(Entries taken from a collection)
<<<<
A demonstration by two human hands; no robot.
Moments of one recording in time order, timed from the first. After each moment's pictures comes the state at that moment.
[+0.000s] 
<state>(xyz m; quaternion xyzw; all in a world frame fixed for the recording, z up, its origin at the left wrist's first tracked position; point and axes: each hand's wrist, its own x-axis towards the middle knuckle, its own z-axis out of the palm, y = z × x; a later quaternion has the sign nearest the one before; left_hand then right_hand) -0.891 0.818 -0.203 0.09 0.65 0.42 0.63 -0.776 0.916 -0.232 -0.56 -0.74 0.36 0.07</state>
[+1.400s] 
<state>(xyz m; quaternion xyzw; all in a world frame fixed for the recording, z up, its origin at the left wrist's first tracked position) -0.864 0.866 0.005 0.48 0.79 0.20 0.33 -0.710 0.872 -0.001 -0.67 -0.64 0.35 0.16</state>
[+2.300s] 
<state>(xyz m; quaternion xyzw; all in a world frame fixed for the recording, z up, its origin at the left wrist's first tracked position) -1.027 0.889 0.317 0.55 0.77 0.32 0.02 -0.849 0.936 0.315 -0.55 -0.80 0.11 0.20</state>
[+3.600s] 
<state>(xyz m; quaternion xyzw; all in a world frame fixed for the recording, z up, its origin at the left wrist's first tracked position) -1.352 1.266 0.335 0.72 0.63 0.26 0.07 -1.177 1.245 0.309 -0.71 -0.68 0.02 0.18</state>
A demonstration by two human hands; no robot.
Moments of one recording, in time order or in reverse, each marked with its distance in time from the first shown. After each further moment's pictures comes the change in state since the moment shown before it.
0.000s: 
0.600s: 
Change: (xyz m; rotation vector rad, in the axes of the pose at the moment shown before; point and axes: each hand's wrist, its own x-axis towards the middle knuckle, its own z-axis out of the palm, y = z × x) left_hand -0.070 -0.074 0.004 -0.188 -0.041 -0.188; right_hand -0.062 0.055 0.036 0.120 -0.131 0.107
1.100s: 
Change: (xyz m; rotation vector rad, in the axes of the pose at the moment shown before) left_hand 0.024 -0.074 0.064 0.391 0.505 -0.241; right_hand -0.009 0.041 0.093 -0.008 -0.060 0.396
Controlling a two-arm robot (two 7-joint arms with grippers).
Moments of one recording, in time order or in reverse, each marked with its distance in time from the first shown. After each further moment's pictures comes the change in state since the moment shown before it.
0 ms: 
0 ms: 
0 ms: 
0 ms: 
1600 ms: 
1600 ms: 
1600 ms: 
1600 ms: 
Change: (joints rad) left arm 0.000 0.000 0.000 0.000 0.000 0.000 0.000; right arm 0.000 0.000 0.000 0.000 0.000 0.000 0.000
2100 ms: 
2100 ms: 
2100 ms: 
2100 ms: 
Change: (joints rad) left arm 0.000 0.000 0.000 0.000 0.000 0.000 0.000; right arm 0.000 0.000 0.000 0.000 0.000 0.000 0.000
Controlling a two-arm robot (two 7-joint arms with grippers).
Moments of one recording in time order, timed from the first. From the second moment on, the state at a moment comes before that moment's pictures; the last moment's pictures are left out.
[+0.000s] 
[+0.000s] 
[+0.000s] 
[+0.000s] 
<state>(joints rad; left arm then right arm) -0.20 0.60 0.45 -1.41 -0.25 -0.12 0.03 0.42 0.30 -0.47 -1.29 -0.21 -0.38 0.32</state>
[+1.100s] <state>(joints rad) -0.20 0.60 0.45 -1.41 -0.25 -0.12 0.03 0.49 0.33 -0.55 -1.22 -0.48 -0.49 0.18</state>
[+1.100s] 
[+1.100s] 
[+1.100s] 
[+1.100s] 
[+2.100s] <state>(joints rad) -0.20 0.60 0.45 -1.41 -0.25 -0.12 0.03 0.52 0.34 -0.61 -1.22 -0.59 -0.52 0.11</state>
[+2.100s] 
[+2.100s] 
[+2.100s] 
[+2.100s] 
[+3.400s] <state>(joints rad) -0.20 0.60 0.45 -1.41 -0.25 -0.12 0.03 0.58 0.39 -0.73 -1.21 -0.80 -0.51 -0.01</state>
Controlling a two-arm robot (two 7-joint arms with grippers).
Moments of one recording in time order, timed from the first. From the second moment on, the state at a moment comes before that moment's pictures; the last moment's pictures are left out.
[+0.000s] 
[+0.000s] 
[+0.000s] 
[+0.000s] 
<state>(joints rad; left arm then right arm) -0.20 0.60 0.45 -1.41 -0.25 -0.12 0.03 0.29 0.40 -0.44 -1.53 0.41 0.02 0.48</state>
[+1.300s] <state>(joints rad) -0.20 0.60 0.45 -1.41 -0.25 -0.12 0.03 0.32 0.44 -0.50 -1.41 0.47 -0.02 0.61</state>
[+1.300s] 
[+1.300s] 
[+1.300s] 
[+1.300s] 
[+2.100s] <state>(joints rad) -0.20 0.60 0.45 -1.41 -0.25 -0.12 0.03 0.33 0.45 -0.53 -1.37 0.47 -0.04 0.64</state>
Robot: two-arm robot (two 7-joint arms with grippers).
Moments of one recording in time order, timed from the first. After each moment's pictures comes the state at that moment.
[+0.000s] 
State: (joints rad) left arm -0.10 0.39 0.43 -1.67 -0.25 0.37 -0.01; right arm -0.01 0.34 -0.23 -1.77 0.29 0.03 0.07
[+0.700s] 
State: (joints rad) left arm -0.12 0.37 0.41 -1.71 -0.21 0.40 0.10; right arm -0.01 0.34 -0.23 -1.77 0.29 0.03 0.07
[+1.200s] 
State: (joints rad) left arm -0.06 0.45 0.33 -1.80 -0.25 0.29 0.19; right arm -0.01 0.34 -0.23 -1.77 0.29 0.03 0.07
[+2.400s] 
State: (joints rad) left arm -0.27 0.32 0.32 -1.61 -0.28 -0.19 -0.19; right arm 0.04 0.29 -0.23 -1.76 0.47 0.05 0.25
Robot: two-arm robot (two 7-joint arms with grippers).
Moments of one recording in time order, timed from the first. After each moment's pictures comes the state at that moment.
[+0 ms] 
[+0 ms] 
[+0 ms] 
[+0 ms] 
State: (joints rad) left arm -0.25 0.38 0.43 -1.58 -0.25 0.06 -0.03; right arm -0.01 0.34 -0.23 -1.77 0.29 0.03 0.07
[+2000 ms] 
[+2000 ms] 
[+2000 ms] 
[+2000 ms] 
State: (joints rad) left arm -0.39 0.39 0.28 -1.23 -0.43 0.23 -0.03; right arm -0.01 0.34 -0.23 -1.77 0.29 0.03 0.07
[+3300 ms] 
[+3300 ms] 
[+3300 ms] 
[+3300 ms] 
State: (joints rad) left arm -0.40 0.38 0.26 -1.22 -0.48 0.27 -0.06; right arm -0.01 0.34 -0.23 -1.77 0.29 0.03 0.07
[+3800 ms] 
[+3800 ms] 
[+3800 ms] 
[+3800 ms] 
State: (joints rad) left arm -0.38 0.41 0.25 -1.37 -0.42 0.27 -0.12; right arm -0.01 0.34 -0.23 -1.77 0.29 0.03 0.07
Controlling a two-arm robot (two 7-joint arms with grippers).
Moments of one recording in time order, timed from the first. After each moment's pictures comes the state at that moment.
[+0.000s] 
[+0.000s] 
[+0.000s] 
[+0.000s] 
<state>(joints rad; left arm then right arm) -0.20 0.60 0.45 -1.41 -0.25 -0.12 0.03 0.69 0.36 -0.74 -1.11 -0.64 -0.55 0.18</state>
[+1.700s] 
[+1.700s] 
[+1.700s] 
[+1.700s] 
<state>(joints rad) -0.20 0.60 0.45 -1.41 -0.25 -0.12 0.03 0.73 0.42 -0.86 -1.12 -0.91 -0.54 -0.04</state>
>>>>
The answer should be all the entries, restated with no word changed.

- ANSWER TO THIS PROBLEM
A demonstration by two human hands; no robot.
Moments of one recording in time order, timed from the first. After each moment's pictures comes the state at that moment.
[+0.000s] 
<state>(xyz m; quaternion xyzw; all in a world frame fixed for the recording, z up, its origin at the left wrist's first tracked position; point and axes: each hand's wrist, its own x-axis towards the middle knuckle, its own z-axis out of the palm, y = z × x; a later quaternion has the sign nearest the one before; left_hand then right_hand) -0.891 0.818 -0.203 0.09 0.65 0.42 0.63 -0.776 0.916 -0.232 -0.56 -0.74 0.36 0.07</state>
[+1.400s] 
<state>(xyz m; quaternion xyzw; all in a world frame fixed for the recording, z up, its origin at the left wrist's first tracked position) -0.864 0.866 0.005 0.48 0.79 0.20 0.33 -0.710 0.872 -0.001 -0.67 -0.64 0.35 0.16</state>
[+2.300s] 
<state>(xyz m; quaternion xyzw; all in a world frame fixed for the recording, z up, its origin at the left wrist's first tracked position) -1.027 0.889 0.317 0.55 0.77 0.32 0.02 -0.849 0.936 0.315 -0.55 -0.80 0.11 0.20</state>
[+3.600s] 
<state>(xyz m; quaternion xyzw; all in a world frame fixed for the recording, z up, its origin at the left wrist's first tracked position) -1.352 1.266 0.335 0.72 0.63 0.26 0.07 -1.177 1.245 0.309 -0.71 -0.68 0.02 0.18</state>
A demonstration by two human hands; no robot.
Moments of one recording, in time order or in reverse, each marked with its distance in time from the first shown. After each further moment's pictures comes the change in state since the moment shown before it.
0.000s: 
0.600s: 
Change: (xyz m; rotation vector rad, in the axes of the pose at the moment shown before; point and axes: each hand's wrist, its own x-axis towards the middle knuckle, its own z-axis out of the palm, y = z × x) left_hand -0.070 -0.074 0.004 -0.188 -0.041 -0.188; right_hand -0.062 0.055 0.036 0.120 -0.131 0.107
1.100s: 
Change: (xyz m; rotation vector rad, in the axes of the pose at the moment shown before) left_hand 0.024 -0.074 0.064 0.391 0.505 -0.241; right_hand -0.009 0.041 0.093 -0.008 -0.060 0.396
Controlling a two-arm robot (two 7-joint arms with grippers).
Moments of one recording, in time order or in reverse, each marked with its distance in time from the first shown. After each further moment's pictures comes the change in state since the moment shown before it.
0 ms: 
0 ms: 
0 ms: 
0 ms: 
1600 ms: 
1600 ms: 
1600 ms: 
1600 ms: 
Change: (joints rad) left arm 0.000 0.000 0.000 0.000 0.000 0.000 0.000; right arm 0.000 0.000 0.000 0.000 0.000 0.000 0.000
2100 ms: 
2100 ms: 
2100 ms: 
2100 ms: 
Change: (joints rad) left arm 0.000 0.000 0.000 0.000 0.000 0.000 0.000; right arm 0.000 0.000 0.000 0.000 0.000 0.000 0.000
Controlling a two-arm robot (two 7-joint arms with grippers).
Moments of one recording in time order, timed from the first. From the second moment on, the state at a moment comes before that moment's pictures; the last moment's pictures are left out.
[+0.000s] 
[+0.000s] 
[+0.000s] 
[+0.000s] 
<state>(joints rad; left arm then right arm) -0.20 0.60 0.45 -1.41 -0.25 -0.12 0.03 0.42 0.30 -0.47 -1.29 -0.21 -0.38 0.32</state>
[+1.100s] <state>(joints rad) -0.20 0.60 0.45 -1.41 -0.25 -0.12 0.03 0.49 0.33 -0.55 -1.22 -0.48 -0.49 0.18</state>
[+1.100s] 
[+1.100s] 
[+1.100s] 
[+1.100s] 
[+2.100s] <state>(joints rad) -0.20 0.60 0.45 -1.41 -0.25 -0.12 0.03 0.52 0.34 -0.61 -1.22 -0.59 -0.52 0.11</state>
[+2.100s] 
[+2.100s] 
[+2.100s] 
[+2.100s] 
[+3.400s] <state>(joints rad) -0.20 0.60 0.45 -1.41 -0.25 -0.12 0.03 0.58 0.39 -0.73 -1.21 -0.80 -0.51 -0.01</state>
Controlling a two-arm robot (two 7-joint arms with grippers).
Moments of one recording in time order, timed from the first. From the second moment on, the state at a moment comes before that moment's pictures; the last moment's pictures are left out.
[+0.000s] 
[+0.000s] 
[+0.000s] 
[+0.000s] 
<state>(joints rad; left arm then right arm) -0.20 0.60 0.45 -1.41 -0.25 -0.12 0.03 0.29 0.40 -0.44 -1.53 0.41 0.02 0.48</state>
[+1.300s] <state>(joints rad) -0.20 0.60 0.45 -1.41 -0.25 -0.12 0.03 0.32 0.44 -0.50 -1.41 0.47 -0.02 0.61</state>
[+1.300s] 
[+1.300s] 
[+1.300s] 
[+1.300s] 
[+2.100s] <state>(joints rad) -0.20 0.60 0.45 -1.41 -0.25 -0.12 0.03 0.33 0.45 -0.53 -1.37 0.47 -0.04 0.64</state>
Robot: two-arm robot (two 7-joint arms with grippers).
Moments of one recording in time order, timed from the first. After each moment's pictures comes the state at that moment.
[+0.000s] 
State: (joints rad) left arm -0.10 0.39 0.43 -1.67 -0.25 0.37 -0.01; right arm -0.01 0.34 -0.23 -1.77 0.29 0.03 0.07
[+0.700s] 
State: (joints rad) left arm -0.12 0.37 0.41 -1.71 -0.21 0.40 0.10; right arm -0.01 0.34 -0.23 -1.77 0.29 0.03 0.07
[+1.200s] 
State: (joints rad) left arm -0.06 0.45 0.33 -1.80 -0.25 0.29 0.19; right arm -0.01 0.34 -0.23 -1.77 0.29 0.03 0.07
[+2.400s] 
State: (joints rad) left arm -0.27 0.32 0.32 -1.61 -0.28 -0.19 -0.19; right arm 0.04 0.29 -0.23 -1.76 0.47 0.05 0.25
Robot: two-arm robot (two 7-joint arms with grippers).
Moments of one recording in time order, timed from the first. After each moment's pictures comes the state at that moment.
[+0 ms] 
[+0 ms] 
[+0 ms] 
[+0 ms] 
State: (joints rad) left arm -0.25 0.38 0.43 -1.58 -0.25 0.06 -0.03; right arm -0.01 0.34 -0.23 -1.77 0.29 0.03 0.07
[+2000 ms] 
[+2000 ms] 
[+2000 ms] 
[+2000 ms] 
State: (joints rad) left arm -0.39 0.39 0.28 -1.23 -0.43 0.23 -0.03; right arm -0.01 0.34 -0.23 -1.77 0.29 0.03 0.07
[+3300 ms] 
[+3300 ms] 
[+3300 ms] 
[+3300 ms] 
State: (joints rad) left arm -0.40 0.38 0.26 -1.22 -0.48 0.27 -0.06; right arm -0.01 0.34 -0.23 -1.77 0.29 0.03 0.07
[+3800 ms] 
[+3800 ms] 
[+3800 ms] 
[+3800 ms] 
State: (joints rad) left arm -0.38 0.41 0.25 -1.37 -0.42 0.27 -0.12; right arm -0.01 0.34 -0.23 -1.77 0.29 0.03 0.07
Controlling a two-arm robot (two 7-joint arms with grippers).
Moments of one recording in time order, timed from the first. After each moment's pictures comes the state at that moment.
[+0.000s] 
[+0.000s] 
[+0.000s] 
[+0.000s] 
<state>(joints rad; left arm then right arm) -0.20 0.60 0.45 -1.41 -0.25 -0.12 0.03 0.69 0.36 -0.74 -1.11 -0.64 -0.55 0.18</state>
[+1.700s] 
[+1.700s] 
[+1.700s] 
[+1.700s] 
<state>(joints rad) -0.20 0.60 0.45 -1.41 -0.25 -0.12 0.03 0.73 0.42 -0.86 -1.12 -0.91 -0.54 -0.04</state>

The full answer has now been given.